Personal information
- Full name: Richard West
- Born: 8 April 1916 Berkhamsted, Hertfordshire, England
- Died: 18 June 1983 (aged 67) Dry Sandford, Berkshire, England
- Batting: Right-handed
- Bowling: Right-arm fast-medium

Domestic team information
- 1936–1937: Oxford University

Career statistics
| Competition | First-class |
| Matches | 8 |
| Runs scored | 43 |
| Batting average | 4.30 |
| 100s/50s | –/– |
| Top score | 18 |
| Balls bowled | 1,480 |
| Wickets | 28 |
| Bowling average | 24.60 |
| 5 wickets in innings | 1 |
| 10 wickets in match | – |
| Best bowling | 5/74 |
| Catches/stumpings | 5/– |
- Source: Cricinfo, 7 June 2020

= Richard West (cricketer, born 1916) =

English cricketer

Richard West (8 April 1916 – 18 June 1983) was an English first-class cricketer.

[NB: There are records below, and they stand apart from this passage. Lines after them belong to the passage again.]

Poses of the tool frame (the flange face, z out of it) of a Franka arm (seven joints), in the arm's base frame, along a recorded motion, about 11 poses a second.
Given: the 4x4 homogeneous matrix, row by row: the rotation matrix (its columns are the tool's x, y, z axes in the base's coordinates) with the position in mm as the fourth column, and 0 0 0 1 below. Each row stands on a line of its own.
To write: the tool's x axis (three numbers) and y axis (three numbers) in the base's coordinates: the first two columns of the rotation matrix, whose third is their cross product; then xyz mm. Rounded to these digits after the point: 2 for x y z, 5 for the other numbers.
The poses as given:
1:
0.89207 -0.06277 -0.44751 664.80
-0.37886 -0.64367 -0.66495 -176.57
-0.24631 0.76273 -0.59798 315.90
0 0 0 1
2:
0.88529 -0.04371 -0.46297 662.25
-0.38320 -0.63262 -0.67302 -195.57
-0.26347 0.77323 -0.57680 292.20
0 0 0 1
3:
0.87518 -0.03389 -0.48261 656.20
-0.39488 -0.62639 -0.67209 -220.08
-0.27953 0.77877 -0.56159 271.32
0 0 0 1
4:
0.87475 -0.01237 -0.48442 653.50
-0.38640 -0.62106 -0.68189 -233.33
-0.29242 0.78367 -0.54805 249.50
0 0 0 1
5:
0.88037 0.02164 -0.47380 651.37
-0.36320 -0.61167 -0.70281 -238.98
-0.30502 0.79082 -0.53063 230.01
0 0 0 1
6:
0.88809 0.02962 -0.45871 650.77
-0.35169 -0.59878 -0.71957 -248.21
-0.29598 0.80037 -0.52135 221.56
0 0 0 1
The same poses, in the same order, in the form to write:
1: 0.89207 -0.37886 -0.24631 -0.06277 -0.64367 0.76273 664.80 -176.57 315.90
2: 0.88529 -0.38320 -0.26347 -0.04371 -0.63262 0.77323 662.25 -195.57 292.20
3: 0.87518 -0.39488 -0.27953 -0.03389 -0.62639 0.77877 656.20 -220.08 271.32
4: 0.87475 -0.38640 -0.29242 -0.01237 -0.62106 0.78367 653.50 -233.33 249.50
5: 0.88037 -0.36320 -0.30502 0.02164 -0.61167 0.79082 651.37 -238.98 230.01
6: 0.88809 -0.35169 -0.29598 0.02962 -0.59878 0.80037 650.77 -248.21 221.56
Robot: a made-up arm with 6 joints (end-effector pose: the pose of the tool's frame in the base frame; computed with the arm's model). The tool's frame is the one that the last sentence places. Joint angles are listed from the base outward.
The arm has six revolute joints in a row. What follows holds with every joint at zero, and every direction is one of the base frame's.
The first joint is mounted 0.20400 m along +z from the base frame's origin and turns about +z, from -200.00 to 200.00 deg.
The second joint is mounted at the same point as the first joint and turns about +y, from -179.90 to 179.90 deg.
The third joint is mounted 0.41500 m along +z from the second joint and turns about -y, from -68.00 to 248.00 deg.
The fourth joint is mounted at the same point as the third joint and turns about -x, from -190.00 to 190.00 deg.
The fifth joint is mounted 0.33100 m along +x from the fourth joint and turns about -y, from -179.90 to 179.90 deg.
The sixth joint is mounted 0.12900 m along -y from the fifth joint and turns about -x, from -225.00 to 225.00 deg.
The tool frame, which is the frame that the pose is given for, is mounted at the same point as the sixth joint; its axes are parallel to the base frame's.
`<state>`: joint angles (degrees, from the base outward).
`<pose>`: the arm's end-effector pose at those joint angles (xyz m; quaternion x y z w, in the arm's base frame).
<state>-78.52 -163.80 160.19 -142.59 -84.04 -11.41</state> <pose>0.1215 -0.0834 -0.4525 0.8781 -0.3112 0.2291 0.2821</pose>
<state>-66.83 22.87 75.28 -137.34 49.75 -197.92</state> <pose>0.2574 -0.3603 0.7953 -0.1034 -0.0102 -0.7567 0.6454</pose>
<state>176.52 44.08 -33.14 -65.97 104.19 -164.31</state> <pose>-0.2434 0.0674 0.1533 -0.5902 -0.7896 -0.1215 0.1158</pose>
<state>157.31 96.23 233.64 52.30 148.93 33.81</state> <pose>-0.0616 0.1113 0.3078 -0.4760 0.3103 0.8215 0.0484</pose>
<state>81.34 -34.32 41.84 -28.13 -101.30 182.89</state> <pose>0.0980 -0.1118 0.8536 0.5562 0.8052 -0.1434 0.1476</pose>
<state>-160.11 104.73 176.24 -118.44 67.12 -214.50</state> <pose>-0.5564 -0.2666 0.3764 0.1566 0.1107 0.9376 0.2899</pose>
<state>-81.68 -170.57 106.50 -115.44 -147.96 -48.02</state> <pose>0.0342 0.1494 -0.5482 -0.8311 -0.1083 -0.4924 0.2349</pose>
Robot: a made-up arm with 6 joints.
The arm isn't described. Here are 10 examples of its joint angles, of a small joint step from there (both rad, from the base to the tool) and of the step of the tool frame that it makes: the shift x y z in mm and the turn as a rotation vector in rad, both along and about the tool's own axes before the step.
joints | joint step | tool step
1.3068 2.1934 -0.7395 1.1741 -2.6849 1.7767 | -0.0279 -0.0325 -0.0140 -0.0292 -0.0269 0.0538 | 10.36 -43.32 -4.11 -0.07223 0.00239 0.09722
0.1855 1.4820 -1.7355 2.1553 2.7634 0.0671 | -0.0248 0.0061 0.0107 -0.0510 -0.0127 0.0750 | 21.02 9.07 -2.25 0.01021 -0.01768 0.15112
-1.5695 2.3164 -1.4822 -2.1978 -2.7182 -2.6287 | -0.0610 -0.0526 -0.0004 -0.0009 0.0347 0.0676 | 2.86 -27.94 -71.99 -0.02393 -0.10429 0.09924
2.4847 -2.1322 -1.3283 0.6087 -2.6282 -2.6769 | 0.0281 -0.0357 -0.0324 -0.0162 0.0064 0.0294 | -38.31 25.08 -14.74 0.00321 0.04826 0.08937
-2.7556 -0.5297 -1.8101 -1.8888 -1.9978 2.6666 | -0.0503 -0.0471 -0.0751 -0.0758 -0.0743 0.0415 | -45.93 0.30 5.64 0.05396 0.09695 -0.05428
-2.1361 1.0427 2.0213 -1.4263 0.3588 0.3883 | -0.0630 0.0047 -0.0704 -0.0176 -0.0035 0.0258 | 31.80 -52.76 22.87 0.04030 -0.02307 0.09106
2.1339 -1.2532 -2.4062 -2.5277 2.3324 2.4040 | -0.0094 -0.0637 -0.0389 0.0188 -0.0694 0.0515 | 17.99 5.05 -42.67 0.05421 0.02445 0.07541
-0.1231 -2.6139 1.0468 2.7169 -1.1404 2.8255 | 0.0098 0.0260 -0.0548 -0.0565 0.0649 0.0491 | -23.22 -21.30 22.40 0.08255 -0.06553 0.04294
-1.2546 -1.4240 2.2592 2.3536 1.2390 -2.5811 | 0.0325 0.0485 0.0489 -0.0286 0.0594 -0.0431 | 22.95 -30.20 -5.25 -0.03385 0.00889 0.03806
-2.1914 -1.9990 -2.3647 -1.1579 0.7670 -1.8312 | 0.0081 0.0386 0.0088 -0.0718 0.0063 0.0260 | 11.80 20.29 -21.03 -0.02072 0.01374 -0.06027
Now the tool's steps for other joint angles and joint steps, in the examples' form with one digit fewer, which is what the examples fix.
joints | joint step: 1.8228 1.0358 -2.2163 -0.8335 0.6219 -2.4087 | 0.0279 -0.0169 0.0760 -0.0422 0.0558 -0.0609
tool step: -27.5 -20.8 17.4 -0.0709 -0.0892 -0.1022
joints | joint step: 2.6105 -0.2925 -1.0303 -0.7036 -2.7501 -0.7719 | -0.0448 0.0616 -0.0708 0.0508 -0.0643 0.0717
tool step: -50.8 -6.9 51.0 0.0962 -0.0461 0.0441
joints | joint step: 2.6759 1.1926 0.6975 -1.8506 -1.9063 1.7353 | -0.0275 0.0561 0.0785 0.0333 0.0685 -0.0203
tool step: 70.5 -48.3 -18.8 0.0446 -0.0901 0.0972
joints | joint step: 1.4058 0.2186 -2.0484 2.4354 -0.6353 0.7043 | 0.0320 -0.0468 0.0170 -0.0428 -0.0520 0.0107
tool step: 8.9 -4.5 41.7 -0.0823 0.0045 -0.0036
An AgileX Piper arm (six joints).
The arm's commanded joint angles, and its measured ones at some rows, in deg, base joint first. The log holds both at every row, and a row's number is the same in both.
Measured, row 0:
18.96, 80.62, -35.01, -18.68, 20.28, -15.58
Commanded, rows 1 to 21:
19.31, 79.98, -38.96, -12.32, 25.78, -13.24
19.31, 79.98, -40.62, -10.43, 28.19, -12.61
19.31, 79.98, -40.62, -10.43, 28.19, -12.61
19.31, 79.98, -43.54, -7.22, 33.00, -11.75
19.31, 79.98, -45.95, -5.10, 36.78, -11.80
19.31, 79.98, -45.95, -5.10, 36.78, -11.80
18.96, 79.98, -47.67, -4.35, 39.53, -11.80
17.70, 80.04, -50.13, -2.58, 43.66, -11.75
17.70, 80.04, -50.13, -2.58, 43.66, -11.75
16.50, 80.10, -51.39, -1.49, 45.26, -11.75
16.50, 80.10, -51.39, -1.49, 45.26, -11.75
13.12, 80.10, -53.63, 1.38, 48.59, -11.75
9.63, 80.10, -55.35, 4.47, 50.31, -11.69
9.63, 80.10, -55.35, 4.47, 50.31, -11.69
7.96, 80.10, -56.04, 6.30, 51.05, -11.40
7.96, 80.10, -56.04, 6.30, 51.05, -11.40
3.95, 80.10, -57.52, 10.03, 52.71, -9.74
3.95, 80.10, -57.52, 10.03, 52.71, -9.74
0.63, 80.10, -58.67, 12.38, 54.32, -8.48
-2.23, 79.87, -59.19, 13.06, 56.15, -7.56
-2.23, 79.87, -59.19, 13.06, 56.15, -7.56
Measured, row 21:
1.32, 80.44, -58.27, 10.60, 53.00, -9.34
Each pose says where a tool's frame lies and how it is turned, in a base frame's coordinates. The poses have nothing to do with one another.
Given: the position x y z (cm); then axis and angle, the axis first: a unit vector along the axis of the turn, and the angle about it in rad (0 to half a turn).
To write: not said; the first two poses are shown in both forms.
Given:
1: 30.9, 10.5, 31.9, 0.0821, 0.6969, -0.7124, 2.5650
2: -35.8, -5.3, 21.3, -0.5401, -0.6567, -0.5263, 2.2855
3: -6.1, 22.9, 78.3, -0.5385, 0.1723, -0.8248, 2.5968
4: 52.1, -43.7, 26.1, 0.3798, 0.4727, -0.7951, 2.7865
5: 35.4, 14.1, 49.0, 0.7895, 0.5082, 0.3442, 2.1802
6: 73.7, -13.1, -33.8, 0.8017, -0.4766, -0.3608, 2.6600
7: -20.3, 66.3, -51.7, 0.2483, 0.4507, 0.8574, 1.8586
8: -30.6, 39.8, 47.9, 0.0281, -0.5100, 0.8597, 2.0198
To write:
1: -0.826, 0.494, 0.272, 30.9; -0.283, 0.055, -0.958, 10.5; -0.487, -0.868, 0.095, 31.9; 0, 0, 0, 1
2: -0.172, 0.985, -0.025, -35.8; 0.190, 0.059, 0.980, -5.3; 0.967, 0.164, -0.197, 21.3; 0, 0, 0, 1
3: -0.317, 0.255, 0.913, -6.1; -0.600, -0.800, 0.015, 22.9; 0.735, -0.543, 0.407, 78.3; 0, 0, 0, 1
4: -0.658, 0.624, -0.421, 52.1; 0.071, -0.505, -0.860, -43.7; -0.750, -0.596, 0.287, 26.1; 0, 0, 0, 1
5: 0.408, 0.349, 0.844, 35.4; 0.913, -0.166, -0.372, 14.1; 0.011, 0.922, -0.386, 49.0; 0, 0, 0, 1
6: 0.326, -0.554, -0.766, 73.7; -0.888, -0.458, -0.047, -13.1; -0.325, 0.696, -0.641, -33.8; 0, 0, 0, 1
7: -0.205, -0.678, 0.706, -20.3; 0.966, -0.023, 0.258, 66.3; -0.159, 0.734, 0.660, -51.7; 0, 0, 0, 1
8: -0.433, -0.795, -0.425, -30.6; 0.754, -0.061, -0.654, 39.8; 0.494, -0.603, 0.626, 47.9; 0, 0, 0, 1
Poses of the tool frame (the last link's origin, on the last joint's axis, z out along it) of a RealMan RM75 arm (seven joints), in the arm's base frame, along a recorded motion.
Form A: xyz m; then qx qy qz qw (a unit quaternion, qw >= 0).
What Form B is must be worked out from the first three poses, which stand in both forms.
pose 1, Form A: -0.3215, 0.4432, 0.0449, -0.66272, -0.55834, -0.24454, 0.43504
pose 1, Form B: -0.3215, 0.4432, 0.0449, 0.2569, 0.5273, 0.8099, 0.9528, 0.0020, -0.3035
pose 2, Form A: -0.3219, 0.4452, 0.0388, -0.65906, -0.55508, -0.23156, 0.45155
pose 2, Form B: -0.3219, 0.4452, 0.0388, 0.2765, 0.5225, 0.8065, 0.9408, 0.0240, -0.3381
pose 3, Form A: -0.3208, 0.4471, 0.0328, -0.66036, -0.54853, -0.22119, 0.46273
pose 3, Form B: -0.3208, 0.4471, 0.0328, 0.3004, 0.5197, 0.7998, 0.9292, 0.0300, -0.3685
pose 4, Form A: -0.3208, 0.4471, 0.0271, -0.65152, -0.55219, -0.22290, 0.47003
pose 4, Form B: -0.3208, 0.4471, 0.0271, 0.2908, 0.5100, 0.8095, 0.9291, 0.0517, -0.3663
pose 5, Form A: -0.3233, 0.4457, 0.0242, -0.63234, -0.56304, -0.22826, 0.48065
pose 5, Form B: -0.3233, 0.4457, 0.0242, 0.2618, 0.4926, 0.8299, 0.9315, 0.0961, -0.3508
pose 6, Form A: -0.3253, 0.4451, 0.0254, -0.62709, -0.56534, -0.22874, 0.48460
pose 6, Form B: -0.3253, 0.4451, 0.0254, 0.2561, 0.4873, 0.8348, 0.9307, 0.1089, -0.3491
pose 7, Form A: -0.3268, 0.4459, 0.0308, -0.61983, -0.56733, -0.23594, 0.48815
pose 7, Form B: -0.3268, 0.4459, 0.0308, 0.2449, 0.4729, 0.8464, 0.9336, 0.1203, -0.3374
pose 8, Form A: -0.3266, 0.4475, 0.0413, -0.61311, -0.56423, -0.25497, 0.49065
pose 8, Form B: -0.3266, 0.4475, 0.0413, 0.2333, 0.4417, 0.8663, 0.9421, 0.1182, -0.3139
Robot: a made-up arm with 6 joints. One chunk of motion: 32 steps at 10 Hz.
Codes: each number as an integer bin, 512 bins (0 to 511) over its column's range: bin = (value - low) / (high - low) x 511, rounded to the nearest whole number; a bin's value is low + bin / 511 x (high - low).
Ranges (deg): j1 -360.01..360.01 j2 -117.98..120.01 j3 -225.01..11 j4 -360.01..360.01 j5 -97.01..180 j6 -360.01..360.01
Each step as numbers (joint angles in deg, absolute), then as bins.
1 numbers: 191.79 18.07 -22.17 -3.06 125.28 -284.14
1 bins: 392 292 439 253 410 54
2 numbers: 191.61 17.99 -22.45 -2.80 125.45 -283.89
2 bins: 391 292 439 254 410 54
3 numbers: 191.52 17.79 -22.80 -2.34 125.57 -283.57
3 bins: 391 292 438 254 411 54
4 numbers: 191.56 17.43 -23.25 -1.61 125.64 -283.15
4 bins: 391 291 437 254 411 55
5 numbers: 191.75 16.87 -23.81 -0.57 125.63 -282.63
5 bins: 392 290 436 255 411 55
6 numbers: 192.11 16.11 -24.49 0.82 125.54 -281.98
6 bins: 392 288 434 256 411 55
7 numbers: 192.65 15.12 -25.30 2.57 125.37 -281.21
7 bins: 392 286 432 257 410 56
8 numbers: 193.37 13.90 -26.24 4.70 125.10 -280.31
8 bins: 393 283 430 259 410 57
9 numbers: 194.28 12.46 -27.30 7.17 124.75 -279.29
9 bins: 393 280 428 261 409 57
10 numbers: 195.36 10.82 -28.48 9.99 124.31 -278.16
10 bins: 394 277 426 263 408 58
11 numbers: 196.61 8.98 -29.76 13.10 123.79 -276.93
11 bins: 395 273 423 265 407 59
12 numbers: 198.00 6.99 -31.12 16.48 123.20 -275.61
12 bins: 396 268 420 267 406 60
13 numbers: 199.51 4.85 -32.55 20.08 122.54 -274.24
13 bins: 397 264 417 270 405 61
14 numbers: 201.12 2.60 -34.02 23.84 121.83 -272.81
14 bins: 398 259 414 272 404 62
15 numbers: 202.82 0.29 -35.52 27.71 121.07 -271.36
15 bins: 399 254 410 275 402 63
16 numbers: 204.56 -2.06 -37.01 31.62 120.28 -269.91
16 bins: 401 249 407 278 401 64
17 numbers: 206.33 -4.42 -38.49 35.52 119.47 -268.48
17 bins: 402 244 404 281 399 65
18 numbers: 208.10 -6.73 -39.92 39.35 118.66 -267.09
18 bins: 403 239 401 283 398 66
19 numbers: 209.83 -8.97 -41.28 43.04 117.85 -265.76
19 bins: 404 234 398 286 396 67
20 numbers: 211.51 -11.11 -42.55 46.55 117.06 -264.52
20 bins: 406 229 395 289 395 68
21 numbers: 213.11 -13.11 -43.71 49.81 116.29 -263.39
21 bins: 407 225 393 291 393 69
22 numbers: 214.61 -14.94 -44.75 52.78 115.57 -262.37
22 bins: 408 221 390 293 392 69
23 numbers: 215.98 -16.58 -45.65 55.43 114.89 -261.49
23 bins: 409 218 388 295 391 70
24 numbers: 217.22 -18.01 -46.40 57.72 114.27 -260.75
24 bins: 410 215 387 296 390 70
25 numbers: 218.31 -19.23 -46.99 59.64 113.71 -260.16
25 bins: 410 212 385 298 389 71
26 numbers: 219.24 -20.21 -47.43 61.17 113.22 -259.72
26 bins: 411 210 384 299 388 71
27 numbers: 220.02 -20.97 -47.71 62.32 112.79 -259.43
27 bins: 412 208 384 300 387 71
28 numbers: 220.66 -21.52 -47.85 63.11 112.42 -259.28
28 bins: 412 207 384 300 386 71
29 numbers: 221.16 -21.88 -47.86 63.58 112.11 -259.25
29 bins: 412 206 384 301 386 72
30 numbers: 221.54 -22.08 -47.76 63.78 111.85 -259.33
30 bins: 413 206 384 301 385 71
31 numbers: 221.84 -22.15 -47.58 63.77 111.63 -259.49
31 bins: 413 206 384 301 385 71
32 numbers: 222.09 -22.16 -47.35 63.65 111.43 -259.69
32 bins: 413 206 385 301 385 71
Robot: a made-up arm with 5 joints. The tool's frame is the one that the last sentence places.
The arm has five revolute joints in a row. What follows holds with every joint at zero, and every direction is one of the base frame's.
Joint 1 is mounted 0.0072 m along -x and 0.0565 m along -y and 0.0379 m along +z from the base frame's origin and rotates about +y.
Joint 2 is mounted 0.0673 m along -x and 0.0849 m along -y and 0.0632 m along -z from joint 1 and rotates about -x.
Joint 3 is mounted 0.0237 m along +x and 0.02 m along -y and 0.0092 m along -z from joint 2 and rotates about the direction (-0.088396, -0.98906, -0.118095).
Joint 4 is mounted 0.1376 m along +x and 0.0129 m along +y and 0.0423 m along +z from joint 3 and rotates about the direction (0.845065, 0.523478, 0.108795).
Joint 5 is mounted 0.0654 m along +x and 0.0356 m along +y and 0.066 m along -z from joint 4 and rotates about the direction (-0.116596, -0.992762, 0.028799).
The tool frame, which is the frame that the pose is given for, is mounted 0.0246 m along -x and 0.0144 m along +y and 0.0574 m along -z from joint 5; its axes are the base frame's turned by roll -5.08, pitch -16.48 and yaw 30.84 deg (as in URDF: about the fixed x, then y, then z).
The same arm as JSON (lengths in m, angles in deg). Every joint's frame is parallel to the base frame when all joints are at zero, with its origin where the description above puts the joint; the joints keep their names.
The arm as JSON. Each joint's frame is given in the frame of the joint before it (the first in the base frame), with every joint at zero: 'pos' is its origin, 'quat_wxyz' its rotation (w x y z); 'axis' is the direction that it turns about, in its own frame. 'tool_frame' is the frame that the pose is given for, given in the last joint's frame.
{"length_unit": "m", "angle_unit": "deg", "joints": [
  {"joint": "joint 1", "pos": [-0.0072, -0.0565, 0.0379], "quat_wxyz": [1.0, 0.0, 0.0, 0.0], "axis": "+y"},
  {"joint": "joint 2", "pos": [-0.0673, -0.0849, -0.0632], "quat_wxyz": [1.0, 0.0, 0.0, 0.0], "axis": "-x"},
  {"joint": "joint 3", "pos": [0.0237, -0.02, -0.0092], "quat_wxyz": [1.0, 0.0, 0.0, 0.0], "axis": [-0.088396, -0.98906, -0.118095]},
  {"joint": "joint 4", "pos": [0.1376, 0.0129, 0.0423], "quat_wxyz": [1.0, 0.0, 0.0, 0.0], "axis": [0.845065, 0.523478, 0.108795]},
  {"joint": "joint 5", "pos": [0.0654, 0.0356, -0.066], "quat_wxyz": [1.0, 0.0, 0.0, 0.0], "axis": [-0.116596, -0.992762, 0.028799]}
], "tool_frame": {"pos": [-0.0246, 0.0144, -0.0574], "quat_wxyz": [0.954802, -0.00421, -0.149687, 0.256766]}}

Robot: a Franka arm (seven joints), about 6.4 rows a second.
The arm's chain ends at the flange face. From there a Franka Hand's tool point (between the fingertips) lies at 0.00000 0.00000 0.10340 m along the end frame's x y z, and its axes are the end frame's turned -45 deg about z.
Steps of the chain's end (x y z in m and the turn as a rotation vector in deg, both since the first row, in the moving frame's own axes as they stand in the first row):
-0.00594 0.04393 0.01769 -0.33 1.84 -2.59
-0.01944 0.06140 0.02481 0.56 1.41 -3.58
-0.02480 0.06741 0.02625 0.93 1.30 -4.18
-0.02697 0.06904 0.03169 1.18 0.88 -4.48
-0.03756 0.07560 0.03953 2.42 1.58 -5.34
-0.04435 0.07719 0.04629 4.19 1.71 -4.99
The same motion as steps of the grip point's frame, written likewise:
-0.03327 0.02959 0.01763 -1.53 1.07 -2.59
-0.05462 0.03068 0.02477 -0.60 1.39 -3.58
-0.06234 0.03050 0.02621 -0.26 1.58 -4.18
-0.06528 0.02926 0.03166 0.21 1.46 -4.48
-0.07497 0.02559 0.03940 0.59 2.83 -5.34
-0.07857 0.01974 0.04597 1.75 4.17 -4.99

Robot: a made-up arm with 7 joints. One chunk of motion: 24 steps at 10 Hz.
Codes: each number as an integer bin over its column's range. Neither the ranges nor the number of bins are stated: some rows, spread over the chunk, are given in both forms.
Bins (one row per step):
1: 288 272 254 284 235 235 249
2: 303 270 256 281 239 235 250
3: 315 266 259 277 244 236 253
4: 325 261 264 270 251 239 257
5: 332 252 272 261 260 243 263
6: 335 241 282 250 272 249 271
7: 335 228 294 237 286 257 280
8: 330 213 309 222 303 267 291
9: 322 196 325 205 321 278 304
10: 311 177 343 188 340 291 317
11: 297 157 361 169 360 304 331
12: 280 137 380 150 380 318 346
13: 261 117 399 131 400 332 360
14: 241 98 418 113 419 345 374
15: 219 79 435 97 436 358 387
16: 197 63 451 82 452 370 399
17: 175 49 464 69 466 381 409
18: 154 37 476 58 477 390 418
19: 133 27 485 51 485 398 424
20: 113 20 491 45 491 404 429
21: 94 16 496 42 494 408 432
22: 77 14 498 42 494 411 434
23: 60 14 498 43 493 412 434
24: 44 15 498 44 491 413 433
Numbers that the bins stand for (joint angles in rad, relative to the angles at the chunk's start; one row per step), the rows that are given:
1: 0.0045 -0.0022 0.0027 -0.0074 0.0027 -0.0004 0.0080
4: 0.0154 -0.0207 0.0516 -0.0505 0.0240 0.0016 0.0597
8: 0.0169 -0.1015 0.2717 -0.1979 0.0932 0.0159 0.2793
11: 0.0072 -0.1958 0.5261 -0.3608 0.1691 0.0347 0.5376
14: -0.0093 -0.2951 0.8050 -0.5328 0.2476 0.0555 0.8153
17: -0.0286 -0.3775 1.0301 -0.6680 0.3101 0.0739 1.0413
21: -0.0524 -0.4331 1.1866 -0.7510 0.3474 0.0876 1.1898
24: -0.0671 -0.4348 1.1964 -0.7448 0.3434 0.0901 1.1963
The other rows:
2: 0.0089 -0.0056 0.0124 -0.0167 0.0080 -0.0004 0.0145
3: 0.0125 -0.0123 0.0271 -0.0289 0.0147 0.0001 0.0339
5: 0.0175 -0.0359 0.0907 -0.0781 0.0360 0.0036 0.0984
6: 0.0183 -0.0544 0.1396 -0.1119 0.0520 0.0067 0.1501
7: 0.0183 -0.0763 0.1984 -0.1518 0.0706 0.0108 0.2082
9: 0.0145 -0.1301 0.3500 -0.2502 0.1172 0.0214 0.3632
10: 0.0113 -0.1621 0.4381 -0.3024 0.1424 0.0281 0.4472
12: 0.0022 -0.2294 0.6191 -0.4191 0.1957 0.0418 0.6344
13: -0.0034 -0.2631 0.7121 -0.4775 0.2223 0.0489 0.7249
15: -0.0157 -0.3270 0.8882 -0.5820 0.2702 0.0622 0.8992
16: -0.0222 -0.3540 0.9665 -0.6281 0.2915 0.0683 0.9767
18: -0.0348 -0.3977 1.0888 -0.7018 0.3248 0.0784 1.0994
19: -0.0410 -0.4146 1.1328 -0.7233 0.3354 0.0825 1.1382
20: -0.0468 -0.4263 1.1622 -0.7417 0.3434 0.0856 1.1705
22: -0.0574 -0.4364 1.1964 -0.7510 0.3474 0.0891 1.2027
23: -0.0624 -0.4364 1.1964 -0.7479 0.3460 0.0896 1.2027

West was born in April 1916 at Berkhamsted, Hertfordshire. He was educated at Rugby School, before going up to Brasenose College, Oxford. While studying at Oxford, he played first-class cricket for Oxford University in 1936 and 1937, making eight appearances. Playing as a right-arm fast-medium bowler, he took 28 wickets at an average of 24.60. He took one five wicket haul, with figures of 5 for 74 against the British Army cricket team in 1937. A tailend batsman, he scored 43 runs with a high score of 18. In addition to playing first-class cricket for Oxford, West trialled for Surrey in 1935, but was unable to secure a place in their first team. He died in June 1983 at Dry Sandford, Berkshire.